Here is an example of the JSON output for Heathrow Airport in London:

    {
      "name": "Heathrow Airport",
      "city": "London",
      "distance_km": 24,
      "airport_coords": { "lat": 51.4700, "lon": -0.4543 },
      "city_coords": { "lat": 51.5074, "lon": -0.1278 },
      "transit_options": [
        {
          "mode": "Heathrow Express",
          "transit_type": "train",
          "travel_time_minutes": 20,
          "frequency": "every 15 minutes",
          "fare_euros": 25
        },
        {
          "mode": "Taxi",
          "transit_type": "taxi",
          "travel_time_minutes": 50,
          "frequency": "on-demand",
          "fare_euros": 65
        },
        {
          "mode": "Bus",
          "transit_type": "bus",
          "travel_time_minutes": 55,
          "frequency": "every 30 minutes",
          "fare_euros": 8
        }
      ]
    },

Building the Transit Trek App

Once I had the data, I asked the o3-mini-high model to create a Streamlit app to display it interactively. I think it did a decent job; the app is now live and available for anyone to explore at transit-trek.streamlit.app.

This is what the landing page of the Transit Trek app looks like

The app features three tabs:

  • Exploratory Tab:
    A customizable scatterplot lets users choose which metrics to compare (for example, distance versus travel time). A Folium map with clickable markers—each displaying a neat, formatted HTML table—provides a geographical perspective on transit options.

  • Analysis Tab:
    This section dives into the insights. One chart highlights the difference between the cheapest and most expensive fares per airport, while another bar chart compares taxi prices per kilometer, revealing, for instance, that Geneva’s taxis are among the priciest while Istanbul offers more affordable rides.

  • Data Tab:
    Here, users can inspect the raw and flattened datasets, ensuring transparency and inviting further exploration.

Exploratory tab: folium map

Analysis Tab: costly trips

Data Tab: raw data

Insights & Opportunities

The app immediately uncovered some interesting patterns:

  • Transit Variation:
    Unsurprisingly, when looking at travel time and holding distance constant, we see that the fastest transit options are trains and metros (dark blue and pink), while taxis are next fastest (light blue), followed by busses (in red).

  • Fare Differentials:
    Busses and metros lead the pack in affordability, with trains and taxis costing more. The scatterplot reveals that some airports—like Geneva and Zurich—have a wide range of fares, while others—like Istanbul and Madrid—offer more consistent pricing.

I think that the current app is a very good start, especially given that it took me a couple of hours to refine based on the output from the o3 model.

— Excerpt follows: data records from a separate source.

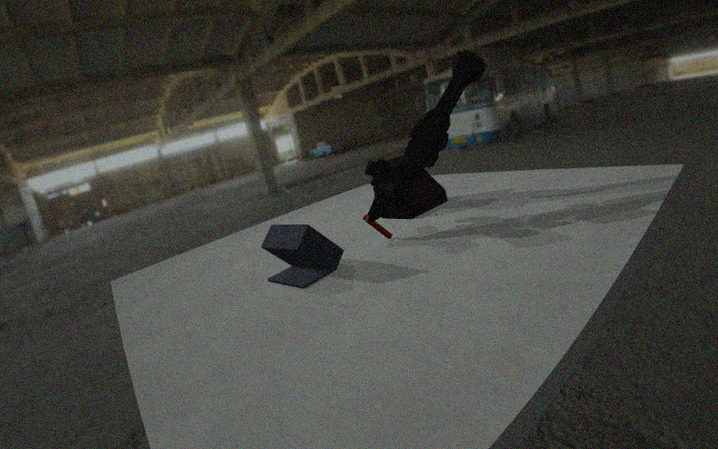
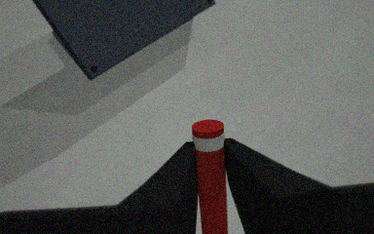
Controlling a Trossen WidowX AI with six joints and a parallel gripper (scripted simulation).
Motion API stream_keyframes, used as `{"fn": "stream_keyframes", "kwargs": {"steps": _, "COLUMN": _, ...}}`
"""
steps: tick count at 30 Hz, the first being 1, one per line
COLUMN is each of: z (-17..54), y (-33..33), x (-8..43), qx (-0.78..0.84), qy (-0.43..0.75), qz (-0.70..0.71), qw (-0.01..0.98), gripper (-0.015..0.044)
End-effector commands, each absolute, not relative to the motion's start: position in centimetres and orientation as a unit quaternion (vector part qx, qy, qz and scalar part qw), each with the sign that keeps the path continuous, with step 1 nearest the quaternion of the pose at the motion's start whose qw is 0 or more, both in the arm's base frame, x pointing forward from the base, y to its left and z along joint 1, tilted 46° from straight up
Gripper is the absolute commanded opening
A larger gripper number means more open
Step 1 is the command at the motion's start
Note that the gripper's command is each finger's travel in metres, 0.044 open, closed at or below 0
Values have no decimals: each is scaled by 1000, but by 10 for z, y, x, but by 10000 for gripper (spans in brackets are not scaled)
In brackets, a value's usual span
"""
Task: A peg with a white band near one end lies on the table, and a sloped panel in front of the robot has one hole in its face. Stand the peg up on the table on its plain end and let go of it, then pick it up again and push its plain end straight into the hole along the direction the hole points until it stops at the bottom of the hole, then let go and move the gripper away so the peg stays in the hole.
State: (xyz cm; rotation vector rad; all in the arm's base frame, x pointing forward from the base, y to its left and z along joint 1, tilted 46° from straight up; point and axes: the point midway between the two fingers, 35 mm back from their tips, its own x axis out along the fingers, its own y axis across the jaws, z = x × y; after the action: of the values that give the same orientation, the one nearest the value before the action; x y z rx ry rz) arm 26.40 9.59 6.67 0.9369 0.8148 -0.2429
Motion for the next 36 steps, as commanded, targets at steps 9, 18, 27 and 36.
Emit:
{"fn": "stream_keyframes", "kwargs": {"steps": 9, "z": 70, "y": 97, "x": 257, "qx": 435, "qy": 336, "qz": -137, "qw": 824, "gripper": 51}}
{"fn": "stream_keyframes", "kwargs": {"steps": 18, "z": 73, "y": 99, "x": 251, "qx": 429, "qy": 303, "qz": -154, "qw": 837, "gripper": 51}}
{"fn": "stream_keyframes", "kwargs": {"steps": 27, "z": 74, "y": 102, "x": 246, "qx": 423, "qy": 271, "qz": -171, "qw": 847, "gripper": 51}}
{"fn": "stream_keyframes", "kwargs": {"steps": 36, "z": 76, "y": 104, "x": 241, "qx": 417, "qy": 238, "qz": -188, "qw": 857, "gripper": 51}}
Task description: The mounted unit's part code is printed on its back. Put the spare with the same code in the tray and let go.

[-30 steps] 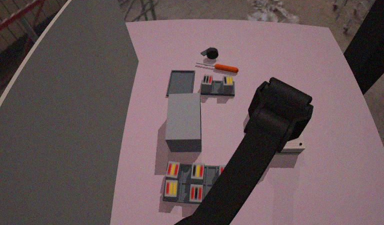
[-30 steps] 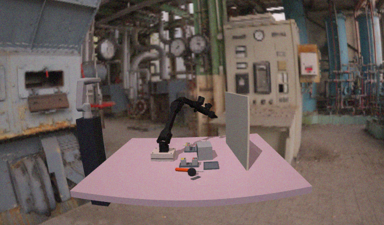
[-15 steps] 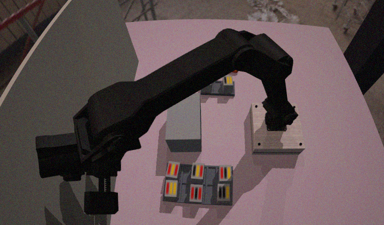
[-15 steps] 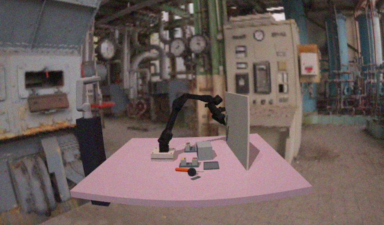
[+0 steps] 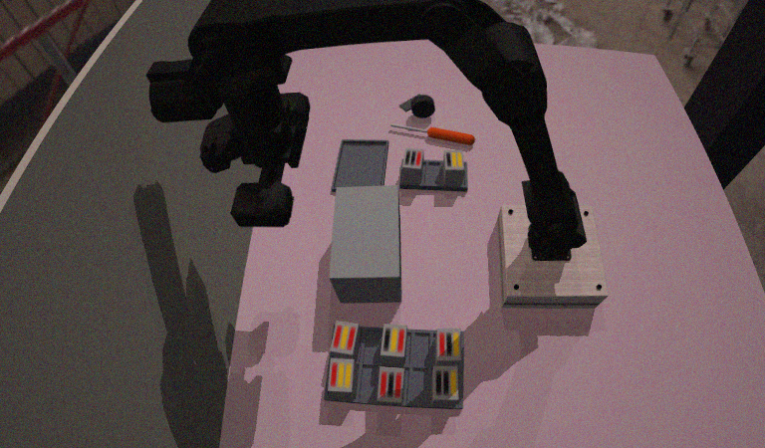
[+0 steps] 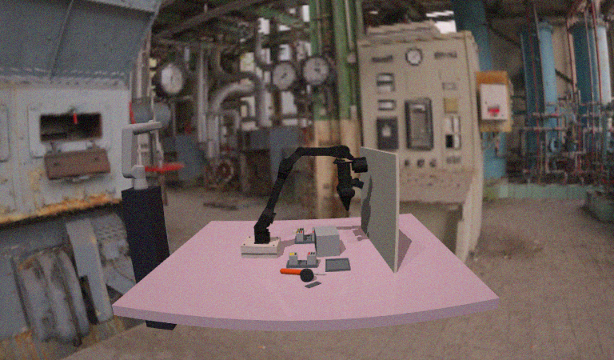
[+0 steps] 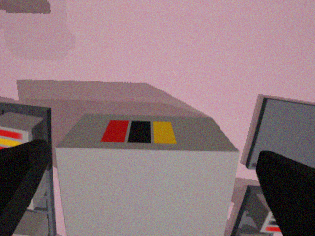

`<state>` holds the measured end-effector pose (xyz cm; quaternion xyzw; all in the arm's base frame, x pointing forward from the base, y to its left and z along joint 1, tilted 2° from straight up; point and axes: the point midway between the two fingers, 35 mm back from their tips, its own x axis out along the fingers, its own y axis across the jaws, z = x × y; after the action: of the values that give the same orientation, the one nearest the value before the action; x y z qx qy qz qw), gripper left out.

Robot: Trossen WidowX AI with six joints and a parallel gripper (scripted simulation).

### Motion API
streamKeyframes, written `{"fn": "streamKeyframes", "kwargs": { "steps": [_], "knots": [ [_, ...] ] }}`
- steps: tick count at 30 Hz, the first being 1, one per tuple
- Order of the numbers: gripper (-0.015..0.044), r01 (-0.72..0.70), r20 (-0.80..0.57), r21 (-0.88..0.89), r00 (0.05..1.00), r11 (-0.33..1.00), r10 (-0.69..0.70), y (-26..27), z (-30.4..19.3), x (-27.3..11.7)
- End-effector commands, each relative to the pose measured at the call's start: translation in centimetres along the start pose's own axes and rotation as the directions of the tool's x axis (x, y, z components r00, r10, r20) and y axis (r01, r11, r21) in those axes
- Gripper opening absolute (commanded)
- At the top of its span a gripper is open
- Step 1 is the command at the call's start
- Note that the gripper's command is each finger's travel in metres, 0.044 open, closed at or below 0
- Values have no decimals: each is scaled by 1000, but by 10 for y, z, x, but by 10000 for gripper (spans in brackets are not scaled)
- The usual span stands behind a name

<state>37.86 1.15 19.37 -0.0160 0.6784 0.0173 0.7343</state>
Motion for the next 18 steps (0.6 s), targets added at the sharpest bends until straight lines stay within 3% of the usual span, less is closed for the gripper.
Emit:
{"fn": "streamKeyframes", "kwargs": {
  "steps": [1, 18],
  "knots": [
    [440, -20, -21, -20, 1000, 1000, 19, -1, -7, -6],
    [440, -20, -21, -33, 1000, 999, 19, 2, -8, -6]
  ]
}}
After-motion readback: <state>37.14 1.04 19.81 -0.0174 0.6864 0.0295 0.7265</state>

Looking ahead, there are plenty of opportunities to improve the app:

  • Population Metrics:
    Incorporating data on city populations might explain why airports in mega-cities like Paris and London have longer distances and varied transit options.

  • Data Quality:
    A more robust quality assurance process could update outdated figures—such as revised taxi fares—to ensure the app remains current. I picked up some old data for the RER B train from CDG to Paris, for example, which now costs €12, rather than the €10 I have in the dataset.

Conclusion

Transit Trek is just a dashboard. With the OpenAI o3-mini-high model, I could automate a process that once required a great deal of manual effort. I think this was a useful benchmark for me to understand the capabilities of modern LLM systems and how they can support our work as idea havers.